The Next Big Phase of Mobile Apps

Challenge: Mobile isn’t a portal to the Internet we know today, but a gateway to build world-changing companies that will upend entrenched incumbents and exponentially recast even the most bullish of mobile expectations.

That’s the closing line of a piece written by Edward Aten for GigaOM. Aten contends that 2013 will be the year mobile becomes more than just portable Internet access. This will be the year people start turning to their mobile devices to solve real-world problems as they happen—problems the traditional Internet, tethered to computers, cannot solve.

Aten points out that we’ve already seen the beginning of this movement in apps like Uber, HotelTonight, Highlights, and others. These apps aren’t mobile versions of online entities, and they’re more than “mobile-first” companies. They’re companies that meet a real-world need and can only exist in a mobile context.

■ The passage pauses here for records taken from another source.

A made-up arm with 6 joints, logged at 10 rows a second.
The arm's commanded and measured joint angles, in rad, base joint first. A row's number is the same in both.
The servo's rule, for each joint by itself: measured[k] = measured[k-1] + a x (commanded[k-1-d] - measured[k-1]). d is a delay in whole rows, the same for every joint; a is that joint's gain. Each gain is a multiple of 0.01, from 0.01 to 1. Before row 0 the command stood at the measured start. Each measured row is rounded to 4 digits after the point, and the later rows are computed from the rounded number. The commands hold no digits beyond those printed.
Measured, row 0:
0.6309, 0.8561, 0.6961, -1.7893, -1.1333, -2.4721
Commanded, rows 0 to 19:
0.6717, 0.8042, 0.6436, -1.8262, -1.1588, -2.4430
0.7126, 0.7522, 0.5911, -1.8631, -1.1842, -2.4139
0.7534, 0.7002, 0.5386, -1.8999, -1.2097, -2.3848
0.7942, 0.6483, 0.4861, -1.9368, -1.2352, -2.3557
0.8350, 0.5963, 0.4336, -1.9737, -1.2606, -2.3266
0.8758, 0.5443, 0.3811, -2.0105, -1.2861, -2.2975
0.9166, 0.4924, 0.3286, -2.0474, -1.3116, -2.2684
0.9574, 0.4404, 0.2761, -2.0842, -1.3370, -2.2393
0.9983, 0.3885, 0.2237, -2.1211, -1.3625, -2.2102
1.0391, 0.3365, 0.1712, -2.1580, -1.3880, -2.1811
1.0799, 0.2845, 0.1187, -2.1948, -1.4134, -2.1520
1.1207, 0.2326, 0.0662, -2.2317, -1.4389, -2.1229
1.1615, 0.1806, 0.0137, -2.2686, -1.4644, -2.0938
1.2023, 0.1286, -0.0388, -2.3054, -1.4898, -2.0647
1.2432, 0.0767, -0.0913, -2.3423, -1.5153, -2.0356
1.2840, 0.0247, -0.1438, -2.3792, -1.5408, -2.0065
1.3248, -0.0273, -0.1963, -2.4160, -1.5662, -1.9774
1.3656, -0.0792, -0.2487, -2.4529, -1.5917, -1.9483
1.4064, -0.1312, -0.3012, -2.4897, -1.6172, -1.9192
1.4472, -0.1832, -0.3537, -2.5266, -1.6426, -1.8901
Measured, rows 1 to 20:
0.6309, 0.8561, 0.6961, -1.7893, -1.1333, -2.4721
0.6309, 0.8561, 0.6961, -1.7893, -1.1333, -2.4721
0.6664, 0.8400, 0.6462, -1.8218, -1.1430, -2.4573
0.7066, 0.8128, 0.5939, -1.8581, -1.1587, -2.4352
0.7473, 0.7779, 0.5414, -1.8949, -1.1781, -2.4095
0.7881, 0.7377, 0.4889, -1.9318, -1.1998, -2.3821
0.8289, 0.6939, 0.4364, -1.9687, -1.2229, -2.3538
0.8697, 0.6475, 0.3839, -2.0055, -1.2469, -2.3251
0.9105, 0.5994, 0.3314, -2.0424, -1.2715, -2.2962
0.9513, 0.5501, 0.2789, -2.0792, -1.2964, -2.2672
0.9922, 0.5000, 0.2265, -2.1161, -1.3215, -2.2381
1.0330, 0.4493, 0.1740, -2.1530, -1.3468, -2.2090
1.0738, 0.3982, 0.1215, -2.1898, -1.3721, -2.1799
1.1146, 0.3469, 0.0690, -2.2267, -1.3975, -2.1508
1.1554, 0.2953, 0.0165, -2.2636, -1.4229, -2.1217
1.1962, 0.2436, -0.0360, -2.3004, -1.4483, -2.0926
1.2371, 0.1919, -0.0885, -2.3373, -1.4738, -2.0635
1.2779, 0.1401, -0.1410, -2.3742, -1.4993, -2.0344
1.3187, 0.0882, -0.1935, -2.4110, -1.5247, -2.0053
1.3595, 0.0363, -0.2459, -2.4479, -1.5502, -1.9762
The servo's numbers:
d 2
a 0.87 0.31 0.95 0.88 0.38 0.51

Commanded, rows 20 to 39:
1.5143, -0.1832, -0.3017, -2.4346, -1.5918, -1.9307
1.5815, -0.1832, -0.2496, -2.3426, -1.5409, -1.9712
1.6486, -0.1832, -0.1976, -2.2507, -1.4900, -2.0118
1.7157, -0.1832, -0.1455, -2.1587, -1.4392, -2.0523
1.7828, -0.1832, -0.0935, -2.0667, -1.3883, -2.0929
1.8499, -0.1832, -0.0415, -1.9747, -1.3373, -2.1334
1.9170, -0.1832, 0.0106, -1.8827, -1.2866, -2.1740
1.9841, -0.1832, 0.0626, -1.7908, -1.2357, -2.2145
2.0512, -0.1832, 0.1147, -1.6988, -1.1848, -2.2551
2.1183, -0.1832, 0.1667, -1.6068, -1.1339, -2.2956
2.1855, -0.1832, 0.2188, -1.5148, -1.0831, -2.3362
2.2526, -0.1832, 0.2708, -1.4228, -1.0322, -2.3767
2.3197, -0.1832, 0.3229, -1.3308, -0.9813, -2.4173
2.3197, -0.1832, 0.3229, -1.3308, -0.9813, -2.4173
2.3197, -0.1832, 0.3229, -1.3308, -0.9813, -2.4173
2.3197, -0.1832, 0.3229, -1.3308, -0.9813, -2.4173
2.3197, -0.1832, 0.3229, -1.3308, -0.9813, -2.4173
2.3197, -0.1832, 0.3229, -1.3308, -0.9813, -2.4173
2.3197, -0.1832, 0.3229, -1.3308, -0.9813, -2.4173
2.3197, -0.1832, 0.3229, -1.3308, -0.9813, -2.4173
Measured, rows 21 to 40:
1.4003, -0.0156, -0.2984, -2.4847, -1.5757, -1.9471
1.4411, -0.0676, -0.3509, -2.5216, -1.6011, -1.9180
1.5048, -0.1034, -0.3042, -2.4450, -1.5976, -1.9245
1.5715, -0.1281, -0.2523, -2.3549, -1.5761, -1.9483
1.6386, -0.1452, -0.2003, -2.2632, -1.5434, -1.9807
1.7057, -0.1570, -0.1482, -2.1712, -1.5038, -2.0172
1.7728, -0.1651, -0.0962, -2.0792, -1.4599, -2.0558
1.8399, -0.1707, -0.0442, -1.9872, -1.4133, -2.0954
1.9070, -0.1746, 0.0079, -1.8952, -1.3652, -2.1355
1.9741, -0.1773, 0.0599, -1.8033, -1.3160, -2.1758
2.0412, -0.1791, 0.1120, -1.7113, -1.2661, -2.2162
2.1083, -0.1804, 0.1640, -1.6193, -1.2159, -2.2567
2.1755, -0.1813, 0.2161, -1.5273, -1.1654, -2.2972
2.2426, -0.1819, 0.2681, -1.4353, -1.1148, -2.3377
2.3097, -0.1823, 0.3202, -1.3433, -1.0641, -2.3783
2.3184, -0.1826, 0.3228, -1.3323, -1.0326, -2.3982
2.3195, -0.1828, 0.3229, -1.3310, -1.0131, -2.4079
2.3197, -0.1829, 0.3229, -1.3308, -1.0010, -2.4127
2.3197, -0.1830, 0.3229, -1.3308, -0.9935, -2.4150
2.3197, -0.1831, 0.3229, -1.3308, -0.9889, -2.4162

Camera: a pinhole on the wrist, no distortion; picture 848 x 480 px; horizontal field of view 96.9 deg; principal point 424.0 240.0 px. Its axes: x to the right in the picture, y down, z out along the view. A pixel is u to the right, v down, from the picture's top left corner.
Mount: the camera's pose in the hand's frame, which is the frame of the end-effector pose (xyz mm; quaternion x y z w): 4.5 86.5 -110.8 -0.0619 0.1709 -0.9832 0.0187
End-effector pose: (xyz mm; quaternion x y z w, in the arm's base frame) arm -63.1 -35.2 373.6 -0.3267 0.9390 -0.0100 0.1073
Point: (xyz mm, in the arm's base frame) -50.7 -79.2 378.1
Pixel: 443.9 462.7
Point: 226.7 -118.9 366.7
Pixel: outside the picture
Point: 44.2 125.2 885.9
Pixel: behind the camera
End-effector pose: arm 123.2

The key is to identify a common problem people have when they’re out. For example, in the case of Uber, the pain point is getting a ride. Standing outside and hailing a cab can be difficult and downright uncomfortable if it’s cold, raining, or your feet hurt. You can try calling a cab company, but good luck getting through on a Friday or Saturday night. This isn’t a problem that can be solved with a traditional website.

“Unlike any technology we have ever seen, mobile has the opportunity to improve our minute-by-minute lives, wherever we are,” Aten writes. Solving these problems calls for an approach that surpasses the concepts of “mobile-first,” “mobile, too” and even “mobile-only.” It’s not mobile-anything. It’s just mobile. It’s not the active exclusion of another medium or a company’s choice of mobile over web. These apps can only be mobile—it just doesn’t work any other way.

With this mobile revolution will come a revolution in software testing. Testing will need to change to accommodate these new apps. Beyond the traditional challenges, this new breed of apps simply cannot be tested solely in a lab.

If an app is meant to be used on the go and help “improve our minute-by-minute lives, wherever we are,” the testing scope needs to be widened considerably. Testing needs to reflect the world in which these apps will live and function—they need to be tested in the wild.